» **WORK TO BE COMPLETED**
When scanning the data, count every line with "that" in it, and report only the resulting number.

Data excerpts:
== Segment start ==

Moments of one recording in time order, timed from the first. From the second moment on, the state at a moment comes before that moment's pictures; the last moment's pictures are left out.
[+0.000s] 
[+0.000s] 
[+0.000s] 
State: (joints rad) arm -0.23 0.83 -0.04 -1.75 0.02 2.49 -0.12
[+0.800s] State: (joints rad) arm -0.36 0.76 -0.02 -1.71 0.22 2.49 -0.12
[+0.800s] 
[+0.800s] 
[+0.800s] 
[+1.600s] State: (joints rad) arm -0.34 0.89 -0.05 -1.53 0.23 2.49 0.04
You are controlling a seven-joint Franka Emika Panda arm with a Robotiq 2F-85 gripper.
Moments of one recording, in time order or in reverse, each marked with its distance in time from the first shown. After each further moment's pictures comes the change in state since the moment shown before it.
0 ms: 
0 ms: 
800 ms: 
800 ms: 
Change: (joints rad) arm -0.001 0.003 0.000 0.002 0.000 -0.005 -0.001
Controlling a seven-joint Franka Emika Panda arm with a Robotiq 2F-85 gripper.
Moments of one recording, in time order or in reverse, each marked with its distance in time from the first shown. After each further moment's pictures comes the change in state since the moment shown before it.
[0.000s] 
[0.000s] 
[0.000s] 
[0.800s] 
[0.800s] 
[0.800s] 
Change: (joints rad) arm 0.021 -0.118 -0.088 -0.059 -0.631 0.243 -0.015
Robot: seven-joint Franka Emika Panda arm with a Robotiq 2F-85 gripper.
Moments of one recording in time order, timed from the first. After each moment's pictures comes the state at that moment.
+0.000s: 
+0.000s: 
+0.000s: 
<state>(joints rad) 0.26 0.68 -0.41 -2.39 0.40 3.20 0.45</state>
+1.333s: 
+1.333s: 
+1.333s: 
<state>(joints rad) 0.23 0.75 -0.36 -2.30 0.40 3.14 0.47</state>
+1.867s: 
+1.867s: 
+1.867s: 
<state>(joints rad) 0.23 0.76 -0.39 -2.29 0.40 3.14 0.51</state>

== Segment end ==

» **SOLUTION FOR THIS EXERCISE**
2